== Task requirements ==
Only the lines of the data holding the string "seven" need to be returned.

** Opening Provided records block **

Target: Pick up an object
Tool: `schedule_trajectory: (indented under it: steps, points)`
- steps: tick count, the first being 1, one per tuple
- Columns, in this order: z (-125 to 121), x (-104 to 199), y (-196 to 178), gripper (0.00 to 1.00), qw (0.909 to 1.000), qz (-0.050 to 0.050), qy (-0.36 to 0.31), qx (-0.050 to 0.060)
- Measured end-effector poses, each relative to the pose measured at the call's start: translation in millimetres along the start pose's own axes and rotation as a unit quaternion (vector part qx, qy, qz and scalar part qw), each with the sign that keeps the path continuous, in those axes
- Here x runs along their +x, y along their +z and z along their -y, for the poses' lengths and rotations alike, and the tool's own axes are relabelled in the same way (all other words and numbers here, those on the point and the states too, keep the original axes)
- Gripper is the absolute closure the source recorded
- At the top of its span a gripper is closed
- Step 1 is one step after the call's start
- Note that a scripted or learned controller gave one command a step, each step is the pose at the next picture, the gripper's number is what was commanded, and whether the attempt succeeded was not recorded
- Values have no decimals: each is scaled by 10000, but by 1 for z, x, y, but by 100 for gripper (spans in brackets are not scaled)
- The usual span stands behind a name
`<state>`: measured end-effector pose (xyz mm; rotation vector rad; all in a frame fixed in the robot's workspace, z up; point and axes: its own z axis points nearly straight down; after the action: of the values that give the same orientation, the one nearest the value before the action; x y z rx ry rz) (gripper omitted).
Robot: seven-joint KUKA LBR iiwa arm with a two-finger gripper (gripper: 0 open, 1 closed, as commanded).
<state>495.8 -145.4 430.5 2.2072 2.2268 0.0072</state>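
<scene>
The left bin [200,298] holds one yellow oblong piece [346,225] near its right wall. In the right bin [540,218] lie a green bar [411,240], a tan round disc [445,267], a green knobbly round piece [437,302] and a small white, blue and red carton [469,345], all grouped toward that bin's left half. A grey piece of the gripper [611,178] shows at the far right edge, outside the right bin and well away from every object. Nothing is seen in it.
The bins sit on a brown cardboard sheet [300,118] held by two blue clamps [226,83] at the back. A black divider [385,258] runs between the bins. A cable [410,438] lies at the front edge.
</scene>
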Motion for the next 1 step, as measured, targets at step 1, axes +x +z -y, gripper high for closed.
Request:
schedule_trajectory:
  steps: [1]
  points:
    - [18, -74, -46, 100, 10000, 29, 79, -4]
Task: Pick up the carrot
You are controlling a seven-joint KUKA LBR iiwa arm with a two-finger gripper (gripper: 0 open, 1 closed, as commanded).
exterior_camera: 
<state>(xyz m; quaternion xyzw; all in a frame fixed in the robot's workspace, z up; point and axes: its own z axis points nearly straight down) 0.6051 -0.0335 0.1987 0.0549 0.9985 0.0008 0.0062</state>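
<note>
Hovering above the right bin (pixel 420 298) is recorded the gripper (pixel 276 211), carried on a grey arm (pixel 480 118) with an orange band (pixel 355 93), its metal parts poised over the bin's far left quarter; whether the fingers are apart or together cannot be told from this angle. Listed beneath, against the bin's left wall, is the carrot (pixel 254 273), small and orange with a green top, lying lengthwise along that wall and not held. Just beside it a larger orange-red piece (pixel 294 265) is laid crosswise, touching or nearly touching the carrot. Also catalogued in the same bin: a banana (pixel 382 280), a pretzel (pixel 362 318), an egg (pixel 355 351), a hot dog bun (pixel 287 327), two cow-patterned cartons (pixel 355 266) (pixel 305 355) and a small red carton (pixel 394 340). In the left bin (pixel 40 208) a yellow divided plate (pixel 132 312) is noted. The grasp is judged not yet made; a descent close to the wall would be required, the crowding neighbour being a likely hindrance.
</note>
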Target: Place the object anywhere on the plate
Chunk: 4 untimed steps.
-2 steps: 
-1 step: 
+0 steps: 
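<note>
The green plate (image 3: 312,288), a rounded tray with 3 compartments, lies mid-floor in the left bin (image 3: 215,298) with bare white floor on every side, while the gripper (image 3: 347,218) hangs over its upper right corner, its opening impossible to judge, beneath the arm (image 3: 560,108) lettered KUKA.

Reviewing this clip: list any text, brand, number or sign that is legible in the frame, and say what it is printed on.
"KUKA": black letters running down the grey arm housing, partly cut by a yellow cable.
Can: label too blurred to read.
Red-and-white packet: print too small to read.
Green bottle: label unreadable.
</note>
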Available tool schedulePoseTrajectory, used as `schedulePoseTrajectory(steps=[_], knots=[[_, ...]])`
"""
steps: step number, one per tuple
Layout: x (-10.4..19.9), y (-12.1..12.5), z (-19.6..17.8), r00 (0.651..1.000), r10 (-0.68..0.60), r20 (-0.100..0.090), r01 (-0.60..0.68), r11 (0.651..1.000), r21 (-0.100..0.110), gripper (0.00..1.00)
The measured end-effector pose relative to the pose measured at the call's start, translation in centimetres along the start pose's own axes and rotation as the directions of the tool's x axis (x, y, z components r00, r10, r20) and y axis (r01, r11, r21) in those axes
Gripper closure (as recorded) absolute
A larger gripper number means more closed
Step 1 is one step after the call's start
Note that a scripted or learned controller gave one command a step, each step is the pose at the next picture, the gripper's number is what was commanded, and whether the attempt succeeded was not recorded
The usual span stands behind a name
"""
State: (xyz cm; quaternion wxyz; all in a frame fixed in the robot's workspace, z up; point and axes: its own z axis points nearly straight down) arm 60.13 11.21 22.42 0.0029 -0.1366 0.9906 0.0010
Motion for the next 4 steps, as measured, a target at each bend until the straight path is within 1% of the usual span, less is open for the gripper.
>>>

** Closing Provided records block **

== Answer to the exercise ==
Robot: seven-joint KUKA LBR iiwa arm with a two-finger gripper (gripper: 0 open, 1 closed, as commanded).
You are controlling a seven-joint KUKA LBR iiwa arm with a two-finger gripper (gripper: 0 open, 1 closed, as commanded).

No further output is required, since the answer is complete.